> **Problem**:
Where a line in the listing contains the string "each", copy that line out.

+++++

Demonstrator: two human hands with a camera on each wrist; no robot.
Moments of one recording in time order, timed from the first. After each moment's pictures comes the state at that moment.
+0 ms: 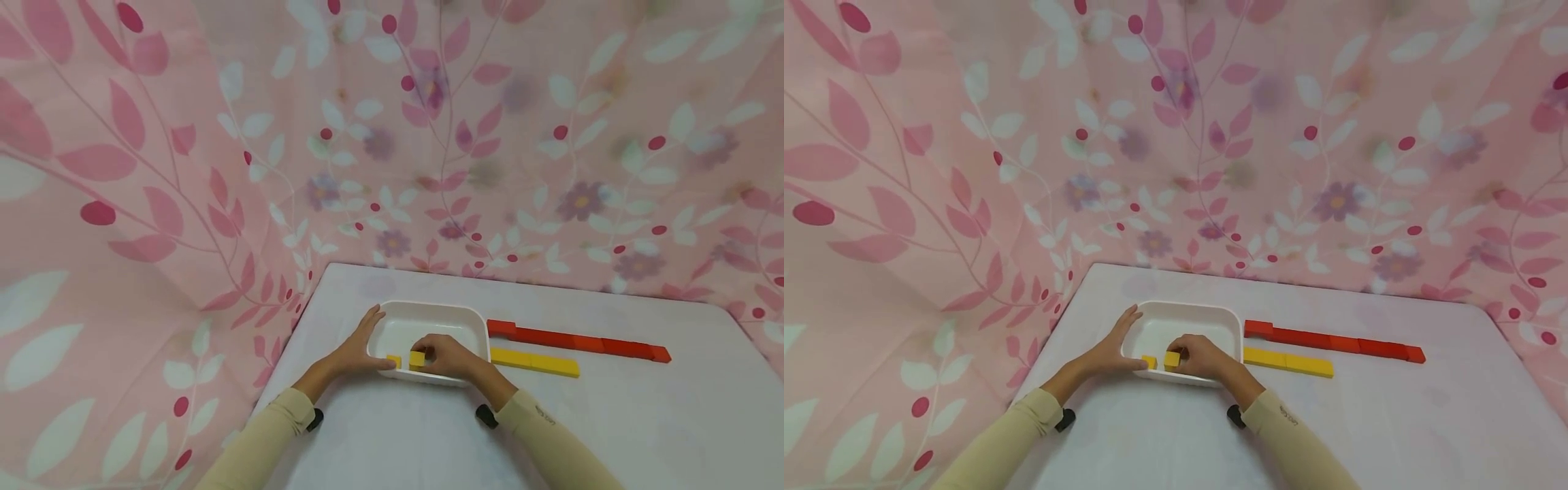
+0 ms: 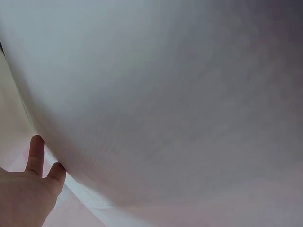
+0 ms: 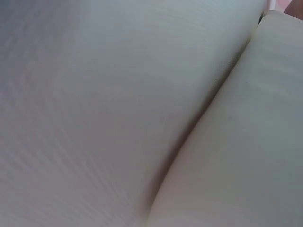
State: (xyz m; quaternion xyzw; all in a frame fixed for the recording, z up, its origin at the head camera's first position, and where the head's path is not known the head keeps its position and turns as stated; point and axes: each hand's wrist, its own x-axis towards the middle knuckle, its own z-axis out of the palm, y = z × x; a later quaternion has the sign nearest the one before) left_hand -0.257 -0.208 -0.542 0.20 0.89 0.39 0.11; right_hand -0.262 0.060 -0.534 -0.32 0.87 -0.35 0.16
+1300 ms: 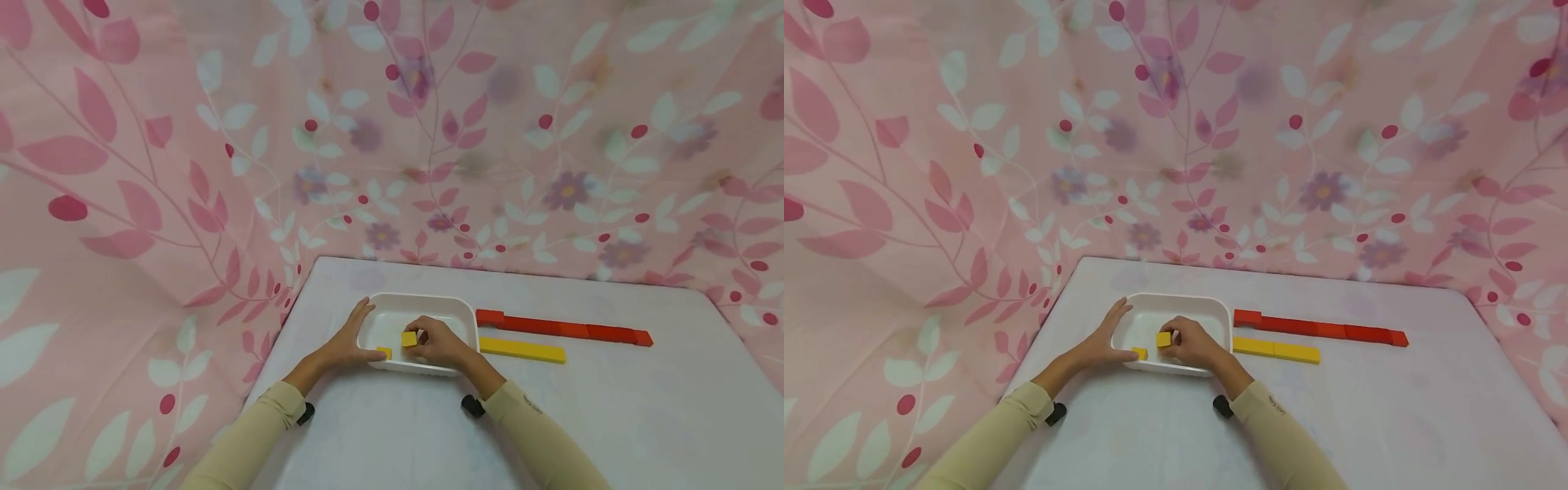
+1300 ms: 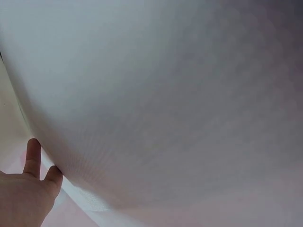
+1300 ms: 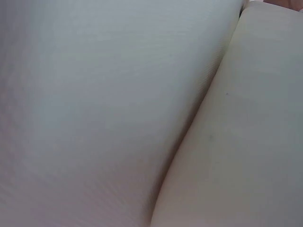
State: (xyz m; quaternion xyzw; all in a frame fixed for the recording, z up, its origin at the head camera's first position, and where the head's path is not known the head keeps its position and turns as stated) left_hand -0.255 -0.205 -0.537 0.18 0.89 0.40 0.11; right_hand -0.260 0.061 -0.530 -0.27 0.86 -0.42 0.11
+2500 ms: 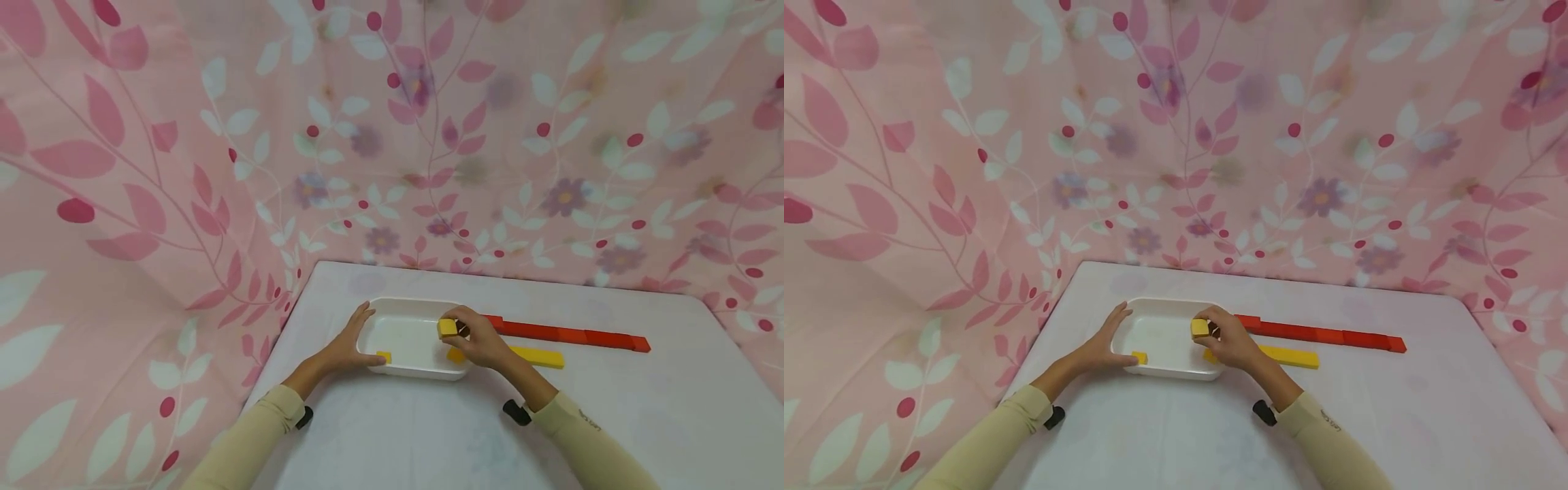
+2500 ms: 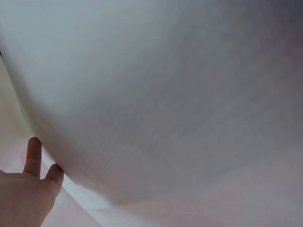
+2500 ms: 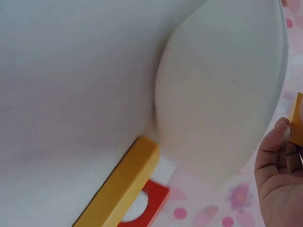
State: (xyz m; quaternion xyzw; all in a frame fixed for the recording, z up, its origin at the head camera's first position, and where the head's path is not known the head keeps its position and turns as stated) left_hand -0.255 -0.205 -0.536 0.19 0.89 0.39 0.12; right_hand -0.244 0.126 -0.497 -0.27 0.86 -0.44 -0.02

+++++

> **Answer box**:
Demonstrator: two human hands with a camera on each wrist; no robot.
Moments of one recording in time order, timed from the first. After each moment's pictures comes the state at that moment.
State: (xyz m; quaternion xyzw; all in a frame fixed for the recording, z up, its origin at the head camera's first position, and where the head's path is not known the head keeps its position and turns as stated; point and axes: each hand's wrist, its own x-axis towards the middle knuckle, its own z-axis out of the palm, y = z × x; a later quaternion has the sign nearest the one before) left_hand -0.257 -0.208 -0.542 0.20 0.89 0.39 0.11; right_hand -0.262 0.060 -0.534 -0.32 0.87 -0.35 0.16

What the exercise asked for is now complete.